If these folk had presented themselves in all of their humanity, it would have been very powerful. It seems to me that we do a disservice to our audiences by not embracing our humanness and talking about it. After all, if being a teacher and coach actually meant that one had to be perfect before performing these services, there would be no teachers or coaches. I even had a client tell me once, “Only someone like you can make this teaching work.” That’s why I share where I am and how I use what I’m learning to make progress. That’s why I told this client where I was when I started using the tool and how it helped me. That’s why I love SARK’s approach and find it so affirming. She, too, actually admits to being in the “messy middle.” She let us know when she was emotional, lost her temper, woke up with bad hair.
Journey into Heartbreak
Because SARK’s example encourages me to be even more authentic in sharing who I am with you, I am going to start talking about my journey where I explore heartbreak and moving on from heartbreak. It’s so I can be honest with you about what I’m up to when I’m offline. Some of you are going to recognize some of the people and circumstances I’m going to talk about from your own life. You are going to say, “Yeah. My folks said that.” “My brother hated me, too.” “The love of my life left me, and nothing felt the same again.” But, even more importantly, you will see the story of a woman who kept moving throughout it all, who never lost hope completely, who always knew that something that felt better was around the corner.

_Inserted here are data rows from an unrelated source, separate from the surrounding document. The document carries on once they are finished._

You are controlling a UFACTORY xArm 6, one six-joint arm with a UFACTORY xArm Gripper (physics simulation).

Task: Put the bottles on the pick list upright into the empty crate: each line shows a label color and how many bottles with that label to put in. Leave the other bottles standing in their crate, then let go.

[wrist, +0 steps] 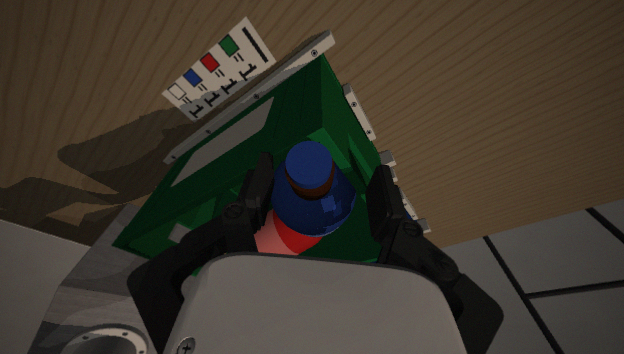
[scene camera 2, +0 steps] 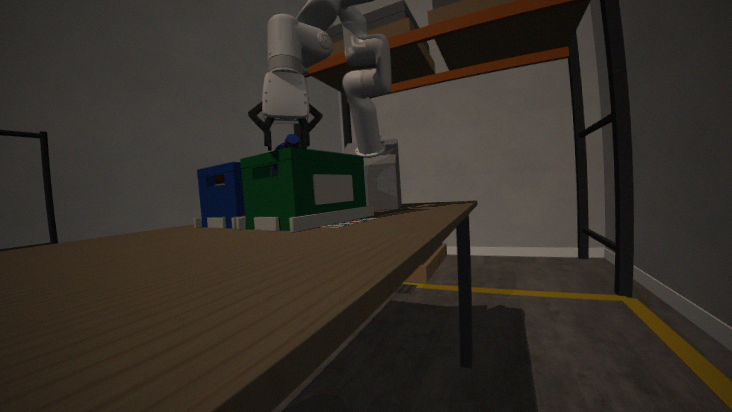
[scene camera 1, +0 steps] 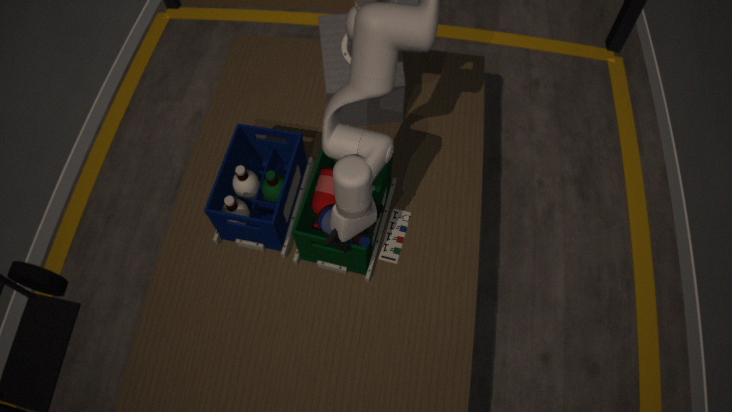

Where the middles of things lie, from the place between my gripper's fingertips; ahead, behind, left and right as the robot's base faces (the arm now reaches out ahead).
Labels:
My hand is 40 mm past the blue bottle (wrist: pixel 311 195), 40 mm to the left of it and 30 mm above it. Round my hand: red bottle (scene camera 1: pixel 324 194) 130 mm behind, 100 mm to the right, 50 mm below; then pick list (scene camera 1: pixel 392 244) 100 mm behind, 90 mm to the left, 170 mm below.

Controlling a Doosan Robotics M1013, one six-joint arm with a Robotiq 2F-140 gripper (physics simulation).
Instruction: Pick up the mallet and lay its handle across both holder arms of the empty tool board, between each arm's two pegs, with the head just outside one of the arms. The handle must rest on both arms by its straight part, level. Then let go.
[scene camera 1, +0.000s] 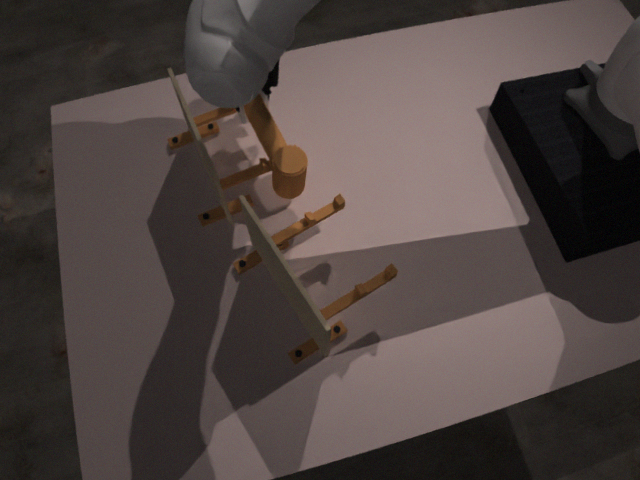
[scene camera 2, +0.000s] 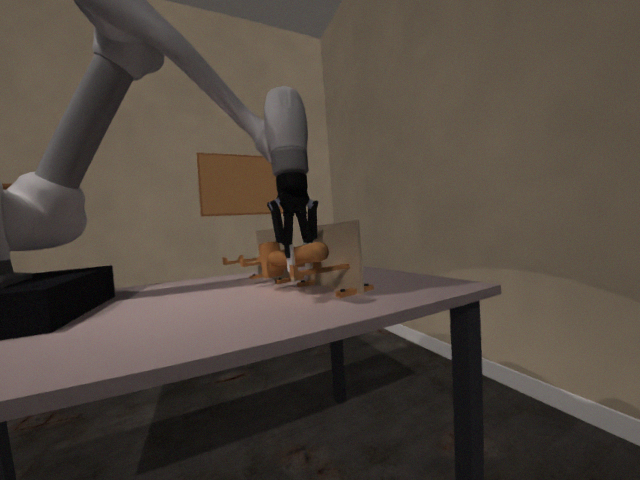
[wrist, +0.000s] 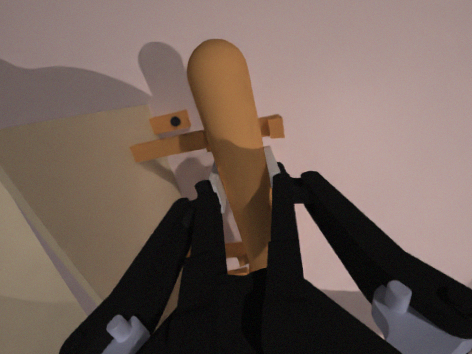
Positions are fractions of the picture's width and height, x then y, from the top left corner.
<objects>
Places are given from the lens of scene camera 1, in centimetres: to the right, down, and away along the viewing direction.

My New Primary Relationship
Please know that in 2014 I made a solemn promise to my body to improve my relationship with her as part of my healing. This means I do and probably will continue to take time outs for self-care. The emotional content that is coming up still feels quite painful at times. But, what I’m noticing is that when I allow these energies to express, there’s a feeling of more spaciousness around my heart. I have less chest pain. My heart is dancing instead of jerking to its new rhythms.
Invitation
I invite you to join me on this leg of my Transcendent Journey, where we start exploring matters of the heart. I would love for you to leave comments, to dialogue, to let me know what you have been stuffing so that you could maintain, what you want to express if you felt okay about it. Thank you for allowing me to be a part of your journey.
Adam King says
Beautiful Melody Rose, just beautiful.
Michelle Desgagne says
Thank you for all your articles. I read them all then reread a few because the messages contained within are gifted from you on a platter of love & I can feel it so completely.